I am estimating a a finite mixture model to identify proportions of four behavioral types using an experimental dataset. This dataset has data for 500 individuals and each individual has 30 tasks. In each task an individual chooses lottery A or lottery B.
I am assuming there are 4 behavioral types. 1. Rational Type 2. Type A that chooses A all the time 3. Type B that chooses B all the time 4. Type R that chooses A or B with equal probability.
The rational type chooses option A or B based on utility difference of A and B. If utility difference between A and B is EU then probability of choosing A is given by
$P(A) = \frac{1}{(1+e^{-EU})}$
EU depends on a parameter $\theta$. Let Y_{ij} = 1 if individual $i$ chose option A in task $j$ and Y_{ij} = 0 if individual $i$ chose option B in task $j$.
Then likelihood of $\theta$ for a rational type person is
$l(\theta|Y) = \frac{1}{(1+e^{(1-2Y_{ij})EU_{ij}(\theta)})}$
I have parameterized 4 proportions of types as follows in my likelihood function
$ p_1 (rational) = \frac{1}{1+e^a+e^b+e^c}$
$ p_2 (type A)= \frac{e^a}{1+e^a+e^b+e^c}$
$ p_3 (type B)= \frac{e^b}{1+e^a+e^b+e^c}$
$ p_4 (typeR)= \frac{e^c}{1+e^a+e^b+e^c}$
So likelihood function for entire data is
$L(\theta, a,b,c|Y) = \prod_i \prod_j \big[(1-p_2-p_3-p_4)\frac{1}{(1+e^{(1-2Y_{ij})EU_{ij}(\theta)})} + p_2 I_A(Y_{ij})+ p_3I_B(Y_{ij}) + p_4\frac{1}{2} \big]$
Where $I_A(x) = 1$ if x=1, 0 otherwise. $I_B(x) =1$ if x =0, 0 otherwise.
I am maximizing log likelihood of the data using unconstrained optimization and have estimates of a,b,c and their standard errors.
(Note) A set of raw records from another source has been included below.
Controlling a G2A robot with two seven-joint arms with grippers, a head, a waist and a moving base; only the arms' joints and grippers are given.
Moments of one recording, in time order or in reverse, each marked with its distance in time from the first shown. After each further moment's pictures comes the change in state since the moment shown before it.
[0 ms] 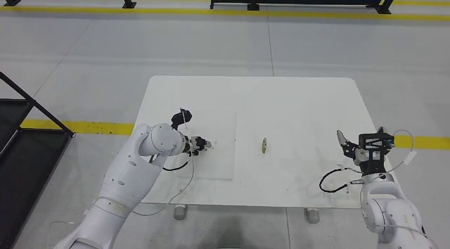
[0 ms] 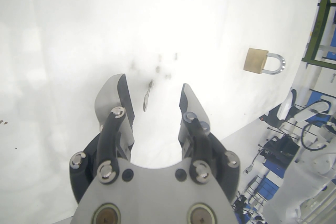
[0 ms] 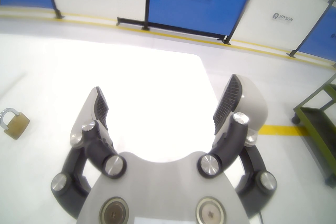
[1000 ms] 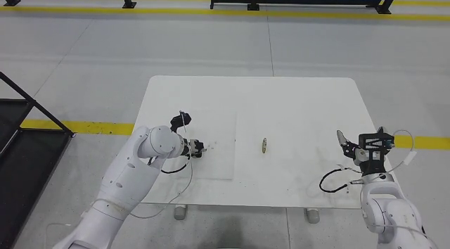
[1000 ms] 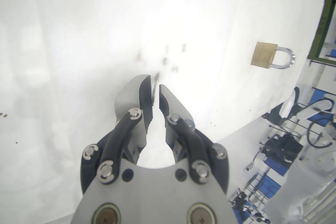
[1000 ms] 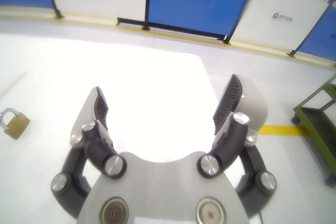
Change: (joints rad) left arm 0.017 0.017 0.006 -0.016 -0.004 0.003 -0.013; right arm 0.000 0.000 0.000 0.000 0.000 0.000 0.000
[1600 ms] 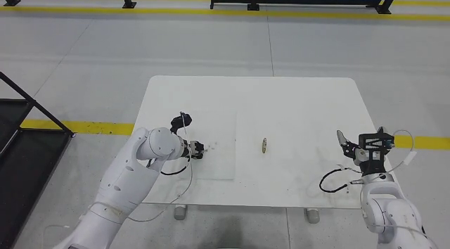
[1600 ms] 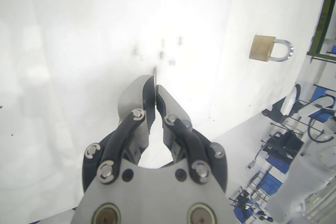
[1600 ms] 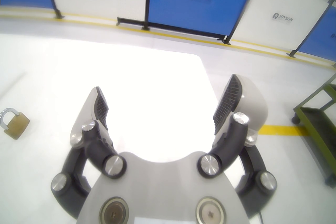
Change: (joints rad) left arm 0.025 0.013 -0.006 -0.059 0.002 0.010 -0.014; right arm 0.000 0.000 0.000 0.000 0.000 0.000 0.000
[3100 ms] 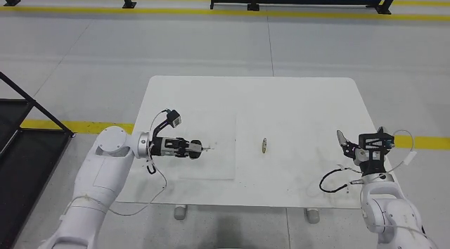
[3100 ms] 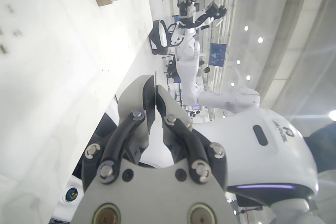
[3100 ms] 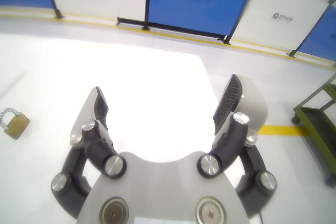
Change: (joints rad) left arm -0.051 0.036 -0.201 0.389 -0.950 -0.661 -0.399; right arm 0.000 0.000 0.000 0.000 0.000 0.000 0.000
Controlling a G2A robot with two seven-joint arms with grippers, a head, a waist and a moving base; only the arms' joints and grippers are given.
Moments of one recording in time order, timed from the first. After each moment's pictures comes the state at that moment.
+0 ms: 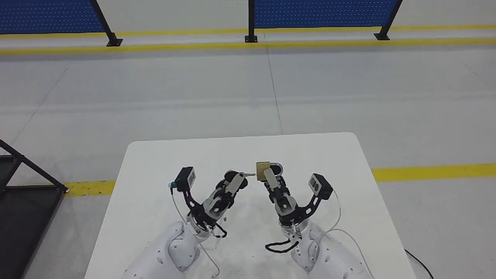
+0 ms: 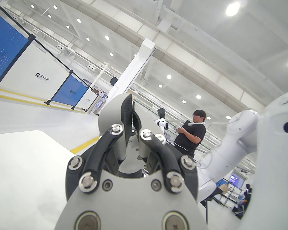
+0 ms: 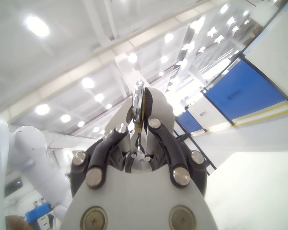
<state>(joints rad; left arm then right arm) 1.50 -1.17 -0.95 -1.46 0.55 -1.01 0.50 -1.40 -1.33 0.80 -1.29 -0.67 -1.01 -0.81</state>
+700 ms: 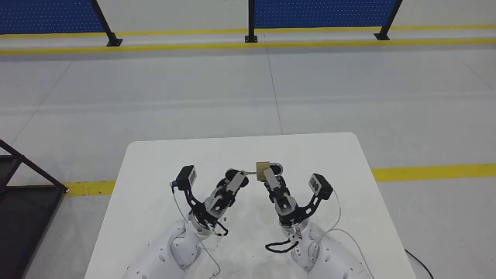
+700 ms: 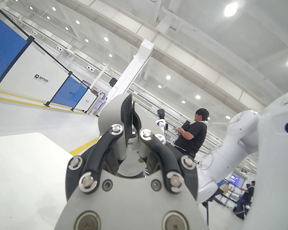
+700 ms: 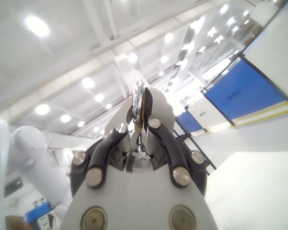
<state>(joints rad) 1.48 -1.17 -0.93 -1.44 0.57 -1.01 0.53 -1.40 -1.33 0.80 -1.29 -0.67 -1.01 -0.81</state>
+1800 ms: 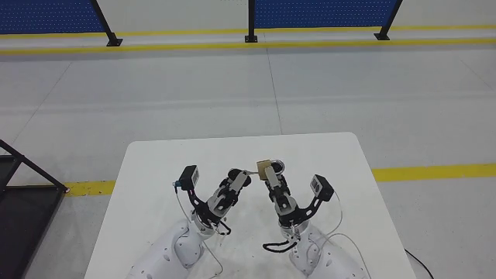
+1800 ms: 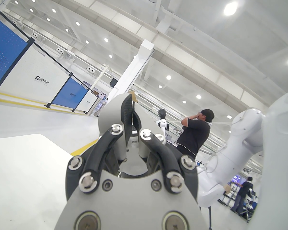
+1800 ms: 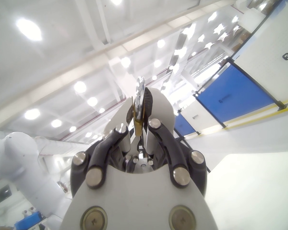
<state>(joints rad) 1.48 -1.21 -0.93 -1.41 0.61 -1.01 0.56 -1.45 -1.34 0.84 -1.36 -0.66 -0.93 -0.77</state>
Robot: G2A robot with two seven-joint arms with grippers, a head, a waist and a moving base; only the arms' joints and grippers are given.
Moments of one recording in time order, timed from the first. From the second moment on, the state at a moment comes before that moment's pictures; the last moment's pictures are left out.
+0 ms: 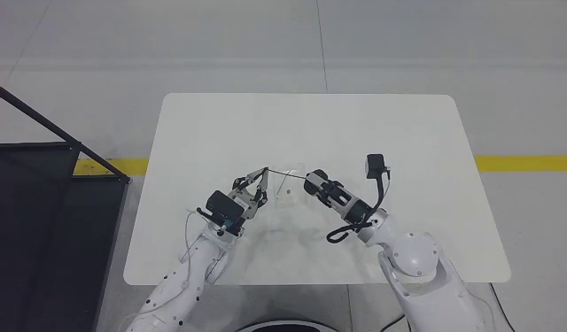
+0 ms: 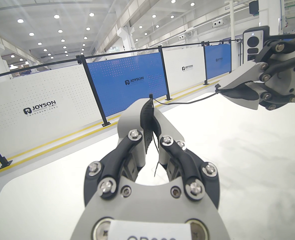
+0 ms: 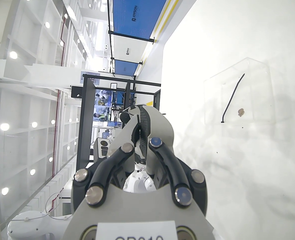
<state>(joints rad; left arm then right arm) 1.30 -1.26 -1.11 -1.42 1.54 -0.03 0.76 -1.32 -1.24 1.20 -1.82 0.06 0.04 0.45</state>
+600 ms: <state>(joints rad) 1.30 -1.26 -1.11 -1.42 1.54 -0.03 0.76 -1.32 -1.24 1.21 -1.82 0.07 0.03 0.46</state>
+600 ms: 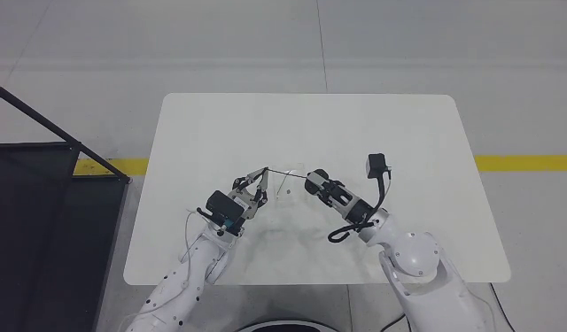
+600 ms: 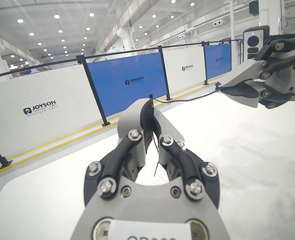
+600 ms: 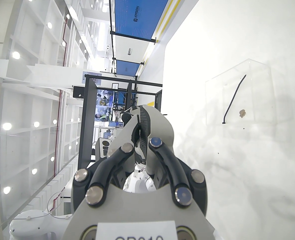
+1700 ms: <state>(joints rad) 1.30 -1.26 -1.11 -1.42 1.54 -0.03 0.76 -1.33 -1.23 1.22 -1.83 0.06 0.02 0.48</state>
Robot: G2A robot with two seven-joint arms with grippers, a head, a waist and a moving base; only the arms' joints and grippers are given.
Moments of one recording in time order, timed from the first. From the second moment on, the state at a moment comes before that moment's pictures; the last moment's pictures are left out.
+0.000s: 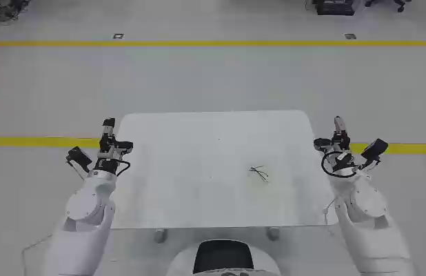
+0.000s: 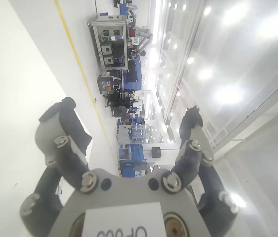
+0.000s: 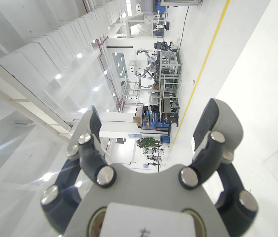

I am not sure how to compute standard errors of $p_2, p_3, p_4$ using these and then computing their p-values.
Previously, I have done estimations where I was using transformations like $e^a$ or $\frac{1}{1+e^{-a}}$. In these cases it was straightforward to use delta method to compute standard errors of the transformed variable using the standard error of $a$ that is obtained from maximum likelihood estimation. However, when I am estimating a number of proportions like above which are parameterized in a complex way using variables $a,b,c$ as above, I am not able to think how to proceed.